§ Work request:
Reproduce the data that follows precisely.

>>>

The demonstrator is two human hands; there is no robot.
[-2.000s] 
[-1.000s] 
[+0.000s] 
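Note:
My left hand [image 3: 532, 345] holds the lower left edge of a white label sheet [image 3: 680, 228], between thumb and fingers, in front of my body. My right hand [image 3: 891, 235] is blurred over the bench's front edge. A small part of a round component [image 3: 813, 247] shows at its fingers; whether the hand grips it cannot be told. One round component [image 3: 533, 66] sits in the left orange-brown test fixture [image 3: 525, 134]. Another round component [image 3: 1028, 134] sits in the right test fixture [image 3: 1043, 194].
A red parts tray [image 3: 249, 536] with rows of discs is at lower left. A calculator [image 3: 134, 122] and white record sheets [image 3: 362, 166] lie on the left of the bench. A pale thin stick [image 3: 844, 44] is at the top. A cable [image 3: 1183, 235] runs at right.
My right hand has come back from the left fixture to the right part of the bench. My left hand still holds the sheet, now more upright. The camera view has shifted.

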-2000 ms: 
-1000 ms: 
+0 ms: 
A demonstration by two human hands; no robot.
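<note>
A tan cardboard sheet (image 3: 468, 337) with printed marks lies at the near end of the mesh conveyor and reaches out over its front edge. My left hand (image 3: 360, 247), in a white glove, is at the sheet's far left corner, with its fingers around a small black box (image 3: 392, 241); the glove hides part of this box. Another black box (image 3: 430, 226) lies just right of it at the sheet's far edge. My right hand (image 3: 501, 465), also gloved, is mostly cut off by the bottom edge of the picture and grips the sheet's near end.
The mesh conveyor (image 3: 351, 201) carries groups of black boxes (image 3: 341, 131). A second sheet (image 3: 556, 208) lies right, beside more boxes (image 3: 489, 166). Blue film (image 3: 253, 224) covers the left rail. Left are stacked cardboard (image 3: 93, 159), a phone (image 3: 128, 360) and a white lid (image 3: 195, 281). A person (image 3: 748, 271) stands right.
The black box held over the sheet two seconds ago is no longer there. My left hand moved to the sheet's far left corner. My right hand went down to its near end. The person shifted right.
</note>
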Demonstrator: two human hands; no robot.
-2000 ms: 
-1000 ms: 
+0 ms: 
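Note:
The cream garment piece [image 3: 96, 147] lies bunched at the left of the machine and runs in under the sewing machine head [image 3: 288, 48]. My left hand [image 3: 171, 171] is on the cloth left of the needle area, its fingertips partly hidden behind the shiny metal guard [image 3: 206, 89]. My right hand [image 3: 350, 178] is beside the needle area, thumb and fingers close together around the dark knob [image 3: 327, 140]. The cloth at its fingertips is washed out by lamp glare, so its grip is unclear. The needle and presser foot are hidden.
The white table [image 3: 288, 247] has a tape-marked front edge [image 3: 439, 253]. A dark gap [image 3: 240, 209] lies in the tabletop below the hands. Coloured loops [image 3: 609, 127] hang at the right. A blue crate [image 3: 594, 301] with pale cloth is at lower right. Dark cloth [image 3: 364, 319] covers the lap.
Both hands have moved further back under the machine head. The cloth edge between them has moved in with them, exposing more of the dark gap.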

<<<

§ Result below:
The demonstrator is two human hands; there is no robot.
[-2.000s] 
[-1.000s] 
[+0.000s] 
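Note:
My left hand [image 3: 532, 345] holds the lower left edge of a white label sheet [image 3: 680, 228], between thumb and fingers, in front of my body. My right hand [image 3: 891, 235] is blurred over the bench's front edge. A small part of a round component [image 3: 813, 247] shows at its fingers; whether the hand grips it cannot be told. One round component [image 3: 533, 66] sits in the left orange-brown test fixture [image 3: 525, 134]. Another round component [image 3: 1028, 134] sits in the right test fixture [image 3: 1043, 194].
A red parts tray [image 3: 249, 536] with rows of discs is at lower left. A calculator [image 3: 134, 122] and white record sheets [image 3: 362, 166] lie on the left of the bench. A pale thin stick [image 3: 844, 44] is at the top. A cable [image 3: 1183, 235] runs at right.
My right hand has come back from the left fixture to the right part of the bench. My left hand still holds the sheet, now more upright. The camera view has shifted.
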
-2000 ms: 
-1000 ms: 
+0 ms: 
A demonstration by two human hands; no robot.
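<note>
A tan cardboard sheet (image 3: 468, 337) with printed marks lies at the near end of the mesh conveyor and reaches out over its front edge. My left hand (image 3: 360, 247), in a white glove, is at the sheet's far left corner, with its fingers around a small black box (image 3: 392, 241); the glove hides part of this box. Another black box (image 3: 430, 226) lies just right of it at the sheet's far edge. My right hand (image 3: 501, 465), also gloved, is mostly cut off by the bottom edge of the picture and grips the sheet's near end.
The mesh conveyor (image 3: 351, 201) carries groups of black boxes (image 3: 341, 131). A second sheet (image 3: 556, 208) lies right, beside more boxes (image 3: 489, 166). Blue film (image 3: 253, 224) covers the left rail. Left are stacked cardboard (image 3: 93, 159), a phone (image 3: 128, 360) and a white lid (image 3: 195, 281). A person (image 3: 748, 271) stands right.
The black box held over the sheet two seconds ago is no longer there. My left hand moved to the sheet's far left corner. My right hand went down to its near end. The person shifted right.
</note>
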Demonstrator: two human hands; no robot.
-2000 ms: 
-1000 ms: 
+0 ms: 
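Note:
The cream garment piece [image 3: 96, 147] lies bunched at the left of the machine and runs in under the sewing machine head [image 3: 288, 48]. My left hand [image 3: 171, 171] is on the cloth left of the needle area, its fingertips partly hidden behind the shiny metal guard [image 3: 206, 89]. My right hand [image 3: 350, 178] is beside the needle area, thumb and fingers close together around the dark knob [image 3: 327, 140]. The cloth at its fingertips is washed out by lamp glare, so its grip is unclear. The needle and presser foot are hidden.
The white table [image 3: 288, 247] has a tape-marked front edge [image 3: 439, 253]. A dark gap [image 3: 240, 209] lies in the tabletop below the hands. Coloured loops [image 3: 609, 127] hang at the right. A blue crate [image 3: 594, 301] with pale cloth is at lower right. Dark cloth [image 3: 364, 319] covers the lap.
Both hands have moved further back under the machine head. The cloth edge between them has moved in with them, exposing more of the dark gap.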

The response is finished.